Толпа зароптала. Мол, мы всего лишь мирные гражданские служащие, лаборанты и младшие научные сотрудники. Нам недоступна полная картина. У каждого был свой сектор работы. Мы смешивали химические вещества, изготавливали препараты, проводили инъекции и следили за состоянием больных, которым доктор назначал курс лечения. Здесь нет военных преступников.
Павел терпеливо ждал, поигрывал пистолетом. Он понимал, что эти господа в белых халатах в целом были правы. Все, кого Мендель в этот день призвал на работу, были мелкими исполнителями, от которых ничего не зависело. Одни их руководители покончили с собой, другие ушли, растворились в недрах пылающего города, прикрылись этой кучкой перепуганных сотрудников.

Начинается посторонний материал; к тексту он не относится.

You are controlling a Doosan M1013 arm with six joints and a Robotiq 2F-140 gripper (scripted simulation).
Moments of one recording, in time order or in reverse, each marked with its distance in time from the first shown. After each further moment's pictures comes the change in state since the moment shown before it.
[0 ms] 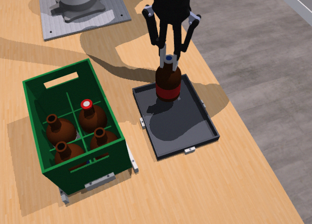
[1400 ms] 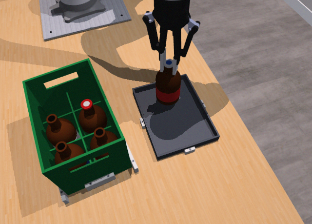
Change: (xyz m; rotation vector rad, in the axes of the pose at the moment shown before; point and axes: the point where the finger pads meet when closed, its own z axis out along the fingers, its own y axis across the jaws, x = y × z) arm 0.001 0.000 0.017 0.000 0.000 -0.001
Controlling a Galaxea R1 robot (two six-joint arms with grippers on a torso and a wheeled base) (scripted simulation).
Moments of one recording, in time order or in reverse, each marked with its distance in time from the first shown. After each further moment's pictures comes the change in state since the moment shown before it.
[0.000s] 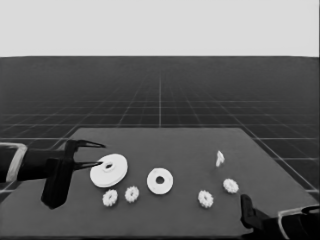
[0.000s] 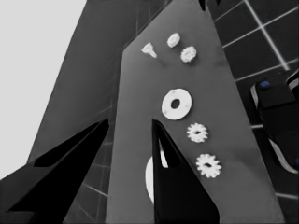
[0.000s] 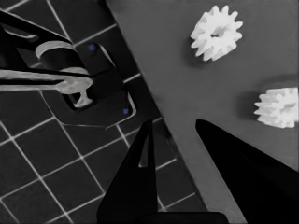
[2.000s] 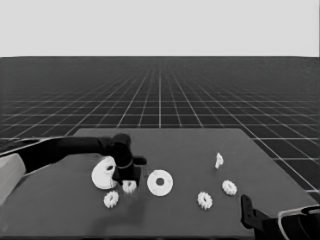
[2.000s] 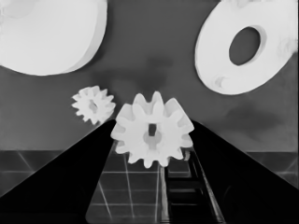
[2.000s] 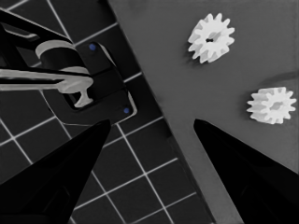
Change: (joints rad) left arm 0.384 0.866 -0.678 -0.096 0.886 -1.870; right arm -0.006 0.000 -0.003 0.000 0.000 0.000
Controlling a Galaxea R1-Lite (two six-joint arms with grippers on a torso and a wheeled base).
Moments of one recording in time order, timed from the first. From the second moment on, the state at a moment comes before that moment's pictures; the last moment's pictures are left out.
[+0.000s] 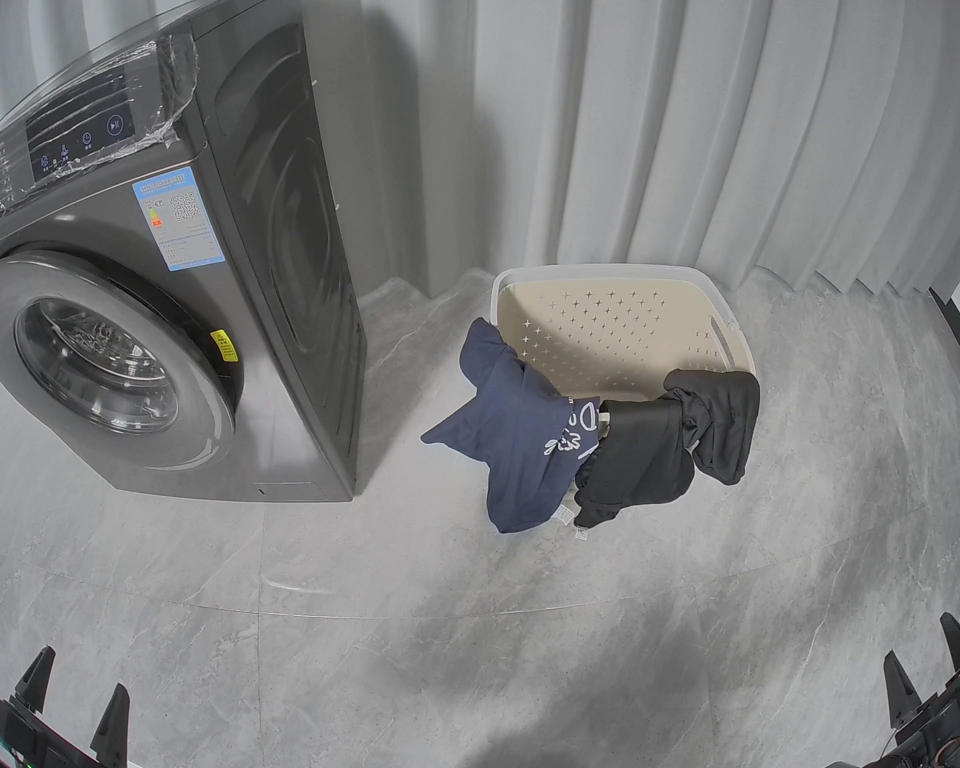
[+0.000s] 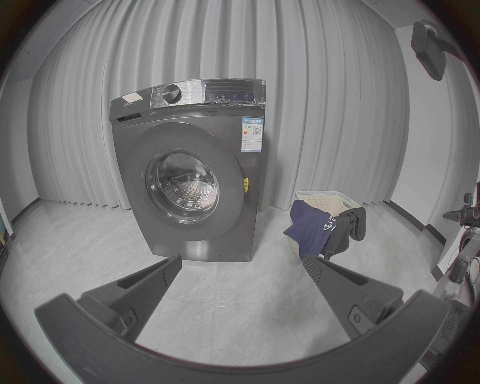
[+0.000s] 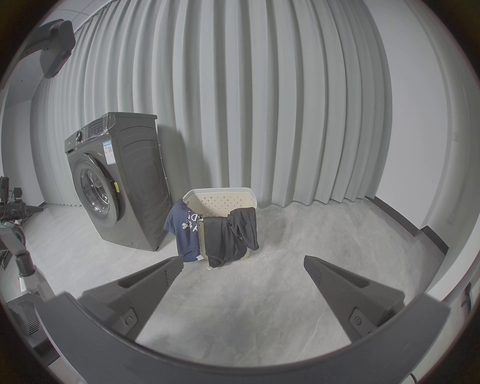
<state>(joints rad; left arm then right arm) 0.00 0.02 -0.02 0.01 0.00 -0.03 -0.01 0.02 -0.02 0.00 0.03 -0.01</state>
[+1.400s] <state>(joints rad) 0.00 0.02 -0.02 0.01 0.00 -0.03 -0.01 0.02 -0.02 0.00 0.03 -0.01</state>
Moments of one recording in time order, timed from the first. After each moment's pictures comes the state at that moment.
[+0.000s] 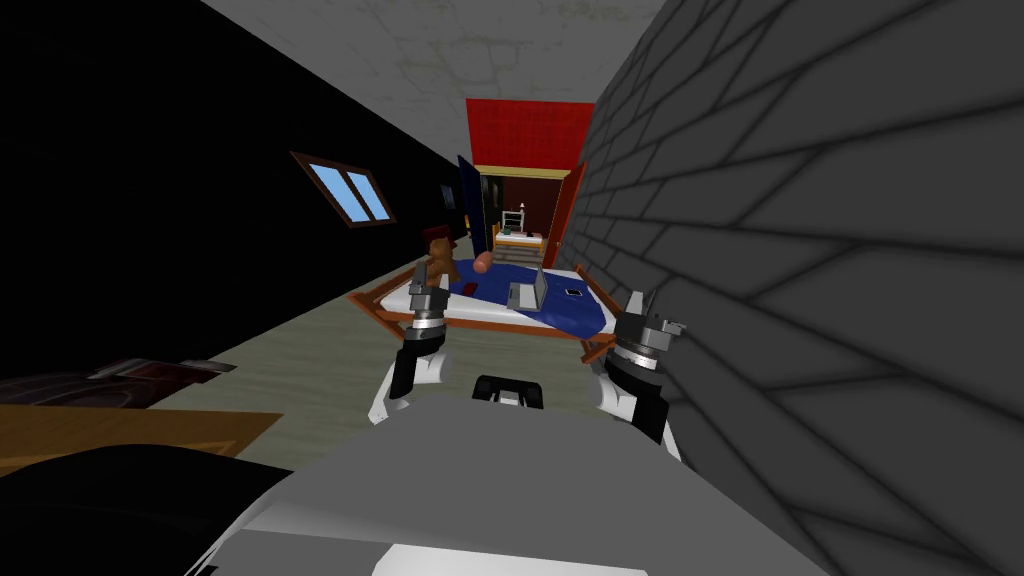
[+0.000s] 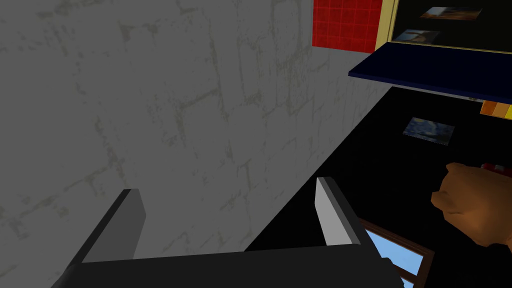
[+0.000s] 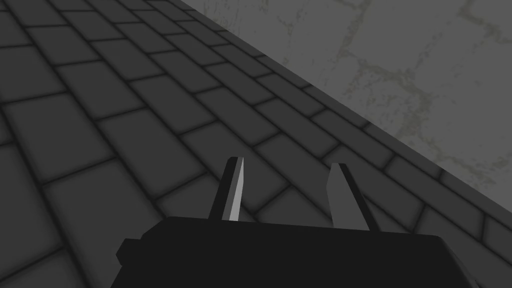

Особо усердствовал лысоватый тщедушный мужчина. Его челюсть тряслась, с носа сваливались очки в тонкой оправе. Это был Хорст Вернер, заместитель руководителя биохимической лаборатории.
Он сказал, что прекрасно понимает чувства советских военнослужащих. Сам на их месте тоже сердился бы. Но все сотрудники заведения действительно не знали, что подвал заминирован. Они же не самоубийцы, не стали бы молчать об этом.
Утром в центре города уже шел бой. Никто не знал, где находятся советские войска, но гремело кругом, как в аду. В соседних кварталах сыпались бомбы, залетали и на Георгштрассе.
Доктор Мендель был здесь, многие видели его. Бледный, согнувшийся, глаза затравленно блуждали. Ручной протез он не использовал, прикреплял к поясу пустой рукав пиджака. Вернер видел, как он курил, нервно расхаживал по холлу, покрикивал на Ильзу Краузе, которая была в это утро сущей дьяволицей.
Гремело со всех сторон. Красная армия уже в нескольких местах форсировала Прегель, занимала центральные форты и бастионы. Сотрудники всю ночь провели в институте, а теперь многие боялись идти домой. Почти все они жили там, где уже хозяйничали русские. Люди сидели в институте и тряслись от страха.
Рано утром прибыло саперное подразделение. Несколько солдат, навьюченных мешками, спустились в подвал и через полчаса удалились. За воротами их поджидал небольшой грузовик.